Strategy #746
Corn/Wheat/Soybean Seasonal Trade
Entry Logic
- Exact Entry Trigger: Enter long agricultural futures (e.g., ZC, ZW, ZS) during their typical seasonal strength periods. For example, go long corn in the spring and summer.
- Confirmation: The price action should confirm the seasonal tendency, with the futures trading above their 50-day moving average.
- Timeframe: Daily chart.
- Location Context: Not applicable.
- Market Condition: A market that is influenced by seasonal patterns.
Exit Logic
- Profit Targets: A fixed target based on the historical seasonal pattern.
- Scaling Out: Not recommended.
- Trailing Stop: Trail the stop loss below the 50-day moving average.
- Signal Failure Exit: Exit if the price breaks below the 50-day moving average.
- Opposite Signal Exit: Not applicable.
- Time Expiration: Exit the trade at the end of the seasonal window.
- Momentum Loss: Not applicable.
Stop Loss Structure
- Hard Stop: A fixed stop based on a percentage of the contract value.
- Soft Stop: Not used.
- Max Dollar Loss: Varies by contract.
- Max Percent Loss: 2% of account capital.
- Structural Stop: Not applicable.
Risk Management Framework
- Risk Per Trade: 1% of account capital.
- Maximum Daily Loss Limit: Not applicable.

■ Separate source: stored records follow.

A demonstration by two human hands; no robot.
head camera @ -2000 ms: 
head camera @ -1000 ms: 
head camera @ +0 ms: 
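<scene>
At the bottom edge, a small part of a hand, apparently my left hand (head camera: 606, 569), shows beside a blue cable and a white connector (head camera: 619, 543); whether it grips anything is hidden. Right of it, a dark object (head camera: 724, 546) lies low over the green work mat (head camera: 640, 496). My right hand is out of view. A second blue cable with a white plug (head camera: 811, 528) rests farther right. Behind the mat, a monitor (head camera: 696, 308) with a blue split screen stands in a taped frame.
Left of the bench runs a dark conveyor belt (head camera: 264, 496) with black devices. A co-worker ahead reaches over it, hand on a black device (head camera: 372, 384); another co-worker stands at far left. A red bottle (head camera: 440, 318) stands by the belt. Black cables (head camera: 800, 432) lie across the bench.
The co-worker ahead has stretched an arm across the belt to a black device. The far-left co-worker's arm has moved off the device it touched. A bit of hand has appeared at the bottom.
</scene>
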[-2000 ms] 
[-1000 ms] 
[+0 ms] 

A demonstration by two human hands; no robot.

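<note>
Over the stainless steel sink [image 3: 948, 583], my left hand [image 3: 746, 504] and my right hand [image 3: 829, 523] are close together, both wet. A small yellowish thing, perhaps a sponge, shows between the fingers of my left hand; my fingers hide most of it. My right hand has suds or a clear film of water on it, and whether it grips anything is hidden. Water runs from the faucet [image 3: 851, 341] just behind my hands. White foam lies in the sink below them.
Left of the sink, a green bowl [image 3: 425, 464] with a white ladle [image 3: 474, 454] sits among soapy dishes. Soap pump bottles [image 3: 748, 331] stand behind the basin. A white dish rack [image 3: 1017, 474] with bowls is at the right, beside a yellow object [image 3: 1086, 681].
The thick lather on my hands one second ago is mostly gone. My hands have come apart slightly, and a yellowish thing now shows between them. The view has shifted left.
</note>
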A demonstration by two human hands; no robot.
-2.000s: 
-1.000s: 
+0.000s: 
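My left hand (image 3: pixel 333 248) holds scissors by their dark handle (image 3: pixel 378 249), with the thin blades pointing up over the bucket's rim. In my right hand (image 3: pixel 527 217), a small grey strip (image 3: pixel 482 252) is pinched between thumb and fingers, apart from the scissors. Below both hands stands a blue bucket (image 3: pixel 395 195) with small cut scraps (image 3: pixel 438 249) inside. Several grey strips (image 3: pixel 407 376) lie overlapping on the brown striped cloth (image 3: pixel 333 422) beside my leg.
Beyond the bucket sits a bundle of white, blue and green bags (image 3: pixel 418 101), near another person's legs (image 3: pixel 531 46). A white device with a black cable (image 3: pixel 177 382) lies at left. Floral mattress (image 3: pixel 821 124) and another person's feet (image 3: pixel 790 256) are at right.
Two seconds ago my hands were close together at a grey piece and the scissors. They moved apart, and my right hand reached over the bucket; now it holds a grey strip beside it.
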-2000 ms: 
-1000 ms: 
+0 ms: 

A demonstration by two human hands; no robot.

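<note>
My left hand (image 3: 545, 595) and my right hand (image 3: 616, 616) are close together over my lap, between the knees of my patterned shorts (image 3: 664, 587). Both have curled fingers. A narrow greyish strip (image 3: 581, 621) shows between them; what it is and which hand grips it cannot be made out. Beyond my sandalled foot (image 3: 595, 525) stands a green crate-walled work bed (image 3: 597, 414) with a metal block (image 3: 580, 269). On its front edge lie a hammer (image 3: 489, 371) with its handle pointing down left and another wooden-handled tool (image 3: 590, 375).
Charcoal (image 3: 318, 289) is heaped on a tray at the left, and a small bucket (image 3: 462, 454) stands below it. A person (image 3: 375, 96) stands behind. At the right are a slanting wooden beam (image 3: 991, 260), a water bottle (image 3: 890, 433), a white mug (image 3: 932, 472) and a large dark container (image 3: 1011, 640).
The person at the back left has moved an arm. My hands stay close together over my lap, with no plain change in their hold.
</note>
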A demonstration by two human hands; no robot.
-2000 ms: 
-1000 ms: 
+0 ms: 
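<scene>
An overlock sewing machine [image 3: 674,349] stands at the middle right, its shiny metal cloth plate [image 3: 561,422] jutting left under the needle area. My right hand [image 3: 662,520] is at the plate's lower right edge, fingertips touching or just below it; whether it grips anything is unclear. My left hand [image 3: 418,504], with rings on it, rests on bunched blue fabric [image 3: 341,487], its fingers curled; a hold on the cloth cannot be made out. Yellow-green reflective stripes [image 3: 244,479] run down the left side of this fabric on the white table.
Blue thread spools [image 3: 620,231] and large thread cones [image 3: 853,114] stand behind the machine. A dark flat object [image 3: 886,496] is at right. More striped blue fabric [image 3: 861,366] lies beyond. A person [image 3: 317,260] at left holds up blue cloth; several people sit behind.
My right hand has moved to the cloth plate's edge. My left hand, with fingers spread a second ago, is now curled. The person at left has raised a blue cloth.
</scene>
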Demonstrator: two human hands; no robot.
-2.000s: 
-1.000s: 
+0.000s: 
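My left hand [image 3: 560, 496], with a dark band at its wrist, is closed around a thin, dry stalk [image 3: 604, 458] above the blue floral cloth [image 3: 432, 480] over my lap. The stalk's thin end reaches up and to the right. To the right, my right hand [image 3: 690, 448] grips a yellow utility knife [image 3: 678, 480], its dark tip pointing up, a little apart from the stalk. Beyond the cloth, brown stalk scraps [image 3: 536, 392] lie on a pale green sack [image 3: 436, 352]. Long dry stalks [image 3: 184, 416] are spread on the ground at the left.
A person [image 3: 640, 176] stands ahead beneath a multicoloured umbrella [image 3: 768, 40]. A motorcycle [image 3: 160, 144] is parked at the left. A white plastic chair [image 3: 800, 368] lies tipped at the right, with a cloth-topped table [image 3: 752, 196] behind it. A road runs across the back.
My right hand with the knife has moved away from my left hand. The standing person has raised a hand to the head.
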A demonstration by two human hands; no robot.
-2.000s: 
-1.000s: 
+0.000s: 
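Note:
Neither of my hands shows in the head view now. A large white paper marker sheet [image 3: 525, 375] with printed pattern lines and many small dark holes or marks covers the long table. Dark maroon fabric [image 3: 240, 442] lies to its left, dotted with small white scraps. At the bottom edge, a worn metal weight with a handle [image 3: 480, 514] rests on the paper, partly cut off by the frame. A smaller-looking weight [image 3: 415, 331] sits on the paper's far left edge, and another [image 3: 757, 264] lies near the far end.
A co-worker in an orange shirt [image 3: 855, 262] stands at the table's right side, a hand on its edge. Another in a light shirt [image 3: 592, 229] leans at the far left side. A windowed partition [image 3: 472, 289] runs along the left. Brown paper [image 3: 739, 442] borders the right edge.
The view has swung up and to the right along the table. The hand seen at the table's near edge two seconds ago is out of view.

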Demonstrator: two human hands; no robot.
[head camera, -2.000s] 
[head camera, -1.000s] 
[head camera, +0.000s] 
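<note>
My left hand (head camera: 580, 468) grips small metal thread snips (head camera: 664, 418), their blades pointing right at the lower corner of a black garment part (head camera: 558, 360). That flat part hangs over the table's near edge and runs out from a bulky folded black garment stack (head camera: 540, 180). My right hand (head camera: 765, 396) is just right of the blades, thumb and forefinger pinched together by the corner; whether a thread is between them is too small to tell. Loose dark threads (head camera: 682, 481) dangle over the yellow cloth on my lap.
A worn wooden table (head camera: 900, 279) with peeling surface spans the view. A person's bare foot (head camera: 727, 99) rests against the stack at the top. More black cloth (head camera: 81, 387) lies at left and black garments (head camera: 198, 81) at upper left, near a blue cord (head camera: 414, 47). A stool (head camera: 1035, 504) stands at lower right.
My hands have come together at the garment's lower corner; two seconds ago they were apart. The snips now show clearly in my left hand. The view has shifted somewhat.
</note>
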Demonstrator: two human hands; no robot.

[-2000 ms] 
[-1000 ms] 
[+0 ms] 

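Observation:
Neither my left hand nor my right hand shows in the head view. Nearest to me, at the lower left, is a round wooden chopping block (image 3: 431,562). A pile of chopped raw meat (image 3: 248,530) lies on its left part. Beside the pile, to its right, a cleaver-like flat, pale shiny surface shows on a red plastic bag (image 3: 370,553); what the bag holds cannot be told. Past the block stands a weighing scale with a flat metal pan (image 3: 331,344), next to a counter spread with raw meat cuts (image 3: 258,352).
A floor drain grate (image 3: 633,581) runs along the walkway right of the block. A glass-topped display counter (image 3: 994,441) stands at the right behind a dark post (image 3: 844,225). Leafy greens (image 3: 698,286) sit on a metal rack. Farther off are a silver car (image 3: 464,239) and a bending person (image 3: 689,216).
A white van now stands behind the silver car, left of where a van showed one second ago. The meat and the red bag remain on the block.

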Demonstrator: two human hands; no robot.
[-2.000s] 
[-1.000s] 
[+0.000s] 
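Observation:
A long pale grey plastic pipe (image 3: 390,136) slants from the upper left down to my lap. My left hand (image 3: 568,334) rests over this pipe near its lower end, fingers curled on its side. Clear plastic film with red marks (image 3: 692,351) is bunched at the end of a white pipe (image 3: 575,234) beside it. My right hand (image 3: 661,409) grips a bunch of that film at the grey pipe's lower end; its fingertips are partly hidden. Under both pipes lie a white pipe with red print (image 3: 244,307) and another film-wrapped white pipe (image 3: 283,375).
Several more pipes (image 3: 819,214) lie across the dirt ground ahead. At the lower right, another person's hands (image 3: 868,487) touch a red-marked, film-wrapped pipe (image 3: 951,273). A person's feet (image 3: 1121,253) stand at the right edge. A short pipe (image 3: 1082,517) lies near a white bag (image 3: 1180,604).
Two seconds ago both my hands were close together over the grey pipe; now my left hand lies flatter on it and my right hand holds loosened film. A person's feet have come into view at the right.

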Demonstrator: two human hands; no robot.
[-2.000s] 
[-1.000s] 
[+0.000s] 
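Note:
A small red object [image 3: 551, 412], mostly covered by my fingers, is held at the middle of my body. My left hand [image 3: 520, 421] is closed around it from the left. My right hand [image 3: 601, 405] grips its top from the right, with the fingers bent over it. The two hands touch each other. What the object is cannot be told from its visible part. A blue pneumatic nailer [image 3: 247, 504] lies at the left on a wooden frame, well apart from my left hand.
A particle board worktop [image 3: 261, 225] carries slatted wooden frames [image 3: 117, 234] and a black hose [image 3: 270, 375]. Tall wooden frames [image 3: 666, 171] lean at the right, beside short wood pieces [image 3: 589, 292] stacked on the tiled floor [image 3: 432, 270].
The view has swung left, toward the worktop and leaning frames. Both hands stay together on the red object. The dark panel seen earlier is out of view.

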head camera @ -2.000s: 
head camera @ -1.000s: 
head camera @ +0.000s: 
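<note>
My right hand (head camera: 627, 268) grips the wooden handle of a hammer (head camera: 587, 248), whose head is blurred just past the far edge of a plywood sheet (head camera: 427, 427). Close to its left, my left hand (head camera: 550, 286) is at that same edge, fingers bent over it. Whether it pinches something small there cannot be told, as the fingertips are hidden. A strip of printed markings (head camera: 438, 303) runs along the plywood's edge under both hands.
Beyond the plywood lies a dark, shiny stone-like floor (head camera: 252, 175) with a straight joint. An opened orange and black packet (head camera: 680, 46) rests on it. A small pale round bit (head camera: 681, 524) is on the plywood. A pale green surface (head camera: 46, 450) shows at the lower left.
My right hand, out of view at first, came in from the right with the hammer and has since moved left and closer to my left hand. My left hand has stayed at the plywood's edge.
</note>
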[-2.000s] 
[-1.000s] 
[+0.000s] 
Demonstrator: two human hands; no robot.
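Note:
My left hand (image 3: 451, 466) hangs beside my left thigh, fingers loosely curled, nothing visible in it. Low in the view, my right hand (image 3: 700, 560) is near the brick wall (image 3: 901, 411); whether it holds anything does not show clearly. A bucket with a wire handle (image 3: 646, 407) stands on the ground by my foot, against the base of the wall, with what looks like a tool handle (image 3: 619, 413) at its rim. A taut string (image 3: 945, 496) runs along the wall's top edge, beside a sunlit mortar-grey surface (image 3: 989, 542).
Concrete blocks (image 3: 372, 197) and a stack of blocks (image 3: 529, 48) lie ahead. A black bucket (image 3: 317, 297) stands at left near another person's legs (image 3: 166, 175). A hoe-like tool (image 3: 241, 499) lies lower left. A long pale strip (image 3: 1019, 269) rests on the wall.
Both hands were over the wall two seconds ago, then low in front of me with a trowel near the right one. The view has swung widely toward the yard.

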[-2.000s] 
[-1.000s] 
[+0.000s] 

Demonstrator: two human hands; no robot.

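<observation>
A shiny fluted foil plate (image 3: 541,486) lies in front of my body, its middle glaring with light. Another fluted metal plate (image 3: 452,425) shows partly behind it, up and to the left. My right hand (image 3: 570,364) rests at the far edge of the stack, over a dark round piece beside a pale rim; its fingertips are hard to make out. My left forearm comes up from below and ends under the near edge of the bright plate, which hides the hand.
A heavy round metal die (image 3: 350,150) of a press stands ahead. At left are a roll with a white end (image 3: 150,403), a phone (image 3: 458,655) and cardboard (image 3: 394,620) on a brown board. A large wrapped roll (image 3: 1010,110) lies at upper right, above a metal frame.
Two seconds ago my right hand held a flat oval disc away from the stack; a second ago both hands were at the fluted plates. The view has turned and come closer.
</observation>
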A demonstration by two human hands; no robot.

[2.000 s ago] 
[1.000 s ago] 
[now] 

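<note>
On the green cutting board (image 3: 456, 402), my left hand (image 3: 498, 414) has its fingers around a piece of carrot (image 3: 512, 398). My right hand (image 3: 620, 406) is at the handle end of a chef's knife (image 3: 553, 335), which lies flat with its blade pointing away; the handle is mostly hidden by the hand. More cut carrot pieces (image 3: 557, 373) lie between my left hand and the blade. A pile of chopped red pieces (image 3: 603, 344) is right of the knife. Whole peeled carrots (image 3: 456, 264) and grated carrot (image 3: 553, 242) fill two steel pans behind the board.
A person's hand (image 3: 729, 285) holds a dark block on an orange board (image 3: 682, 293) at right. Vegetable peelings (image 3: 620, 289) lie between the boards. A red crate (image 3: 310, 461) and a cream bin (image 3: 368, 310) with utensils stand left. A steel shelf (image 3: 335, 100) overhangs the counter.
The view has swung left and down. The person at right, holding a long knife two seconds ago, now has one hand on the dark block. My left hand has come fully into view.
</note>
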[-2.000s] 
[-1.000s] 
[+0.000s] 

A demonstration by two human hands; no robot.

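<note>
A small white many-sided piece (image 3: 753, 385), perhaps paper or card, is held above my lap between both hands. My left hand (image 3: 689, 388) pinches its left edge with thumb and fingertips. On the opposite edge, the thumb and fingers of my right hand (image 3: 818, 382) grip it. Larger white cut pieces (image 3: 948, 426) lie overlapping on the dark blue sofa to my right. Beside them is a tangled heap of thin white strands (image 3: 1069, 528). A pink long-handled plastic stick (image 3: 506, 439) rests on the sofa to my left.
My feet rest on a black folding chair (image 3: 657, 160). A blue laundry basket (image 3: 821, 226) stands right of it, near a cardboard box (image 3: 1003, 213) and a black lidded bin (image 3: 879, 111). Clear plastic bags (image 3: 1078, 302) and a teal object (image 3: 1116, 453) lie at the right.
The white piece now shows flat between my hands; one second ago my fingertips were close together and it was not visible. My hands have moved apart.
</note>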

- Maximum Weekly Loss Limit: Not applicable.
- Maximum Drawdown: 15% from peak equity.
- R:R Requirement: Minimum 2:1 risk-reward ratio.
Position Sizing Model
- Sizing Approach: Fixed contract size.
- Volatility Adjustment: Not applicable.
- Conviction Sizing: Not applicable.
- Scaling In: Not recommended.
- Scaling Out: Not recommended.
Trade Filtering
- Market Conditions to Avoid: A market that is not following its typical seasonal pattern.
- Specific Setups Required: A clear seasonal tendency with confirming price action.
- Instruments: ZC (Corn futures), ZW (Wheat futures), ZS (Soybean futures).
- Time Restrictions: Trade only during the specific seasonal windows for each commodity.
- Chop/News Avoidance: Be aware of major weather events or government reports that could disrupt the seasonal pattern.
Context Framework
- Trend Direction: Trade in the direction of the seasonal trend.
- VWAP Relationship: Not applicable.
- MA Relationship: The price should be above the 50-day moving average for long trades.
- Range Location: Not applicable.
- Higher TF Alignment: Not applicable.
Trade Management Rules
- Breakeven: Not applicable.
- Scale Out: Not applicable.
- Add Size: Not recommended.
- Fast vs Slow Moves: This is a slow-moving strategy. Be patient.
Time Rules
- Optimal Trading Window: The specific seasonal window for each commodity.
- Times to Avoid: Outside of the seasonal window.
- Session Notes: This strategy can be traded in any session.
Setup Classification
- A+ Setup: A strong seasonal tendency with confirming price action and favorable weather conditions.
- A Setup: A good seasonal tendency with confirming price action.
- B Setup: A weak seasonal tendency or conflicting price action.
- C Setup: Avoid. No clear seasonal pattern.
Market Selection Criteria
- Instruments: ZC, ZW, ZS.
- Volume/Liquidity: High volume and liquidity are essential.
- Volatility: Moderate volatility is preferred.
Statistical Edge Metrics
- Win Rate: 60-70%.
- Avg Win: 2.5R.
- Avg Loss: 1R.
- Profit Factor: 1.75.
- Expectancy: 0.75R per trade.
Failure Conditions
- When Strategy Fails: When a major event, such as a drought or a trade war, disrupts the typical seasonal pattern.
- Specific Scenarios to Avoid: Trading this strategy when there are known factors that could negatively impact the seasonal tendency.
Psychological Rules
- Mental Discipline: Have a good understanding of the fundamentals of the agricultural markets. Do not trade based on emotion.
Advanced Components
- Regime Detection: Not applicable.
- Filters: Monitor weather forecasts and government reports.
- Correlation: This strategy is based on the correlation between price and seasonal patterns.
- MTF Alignment: Not applicable.
Location
- Where Strongest: When the market is following its typical seasonal pattern.
- Where Weakest: When there are major disruptions to the supply and demand fundamentals.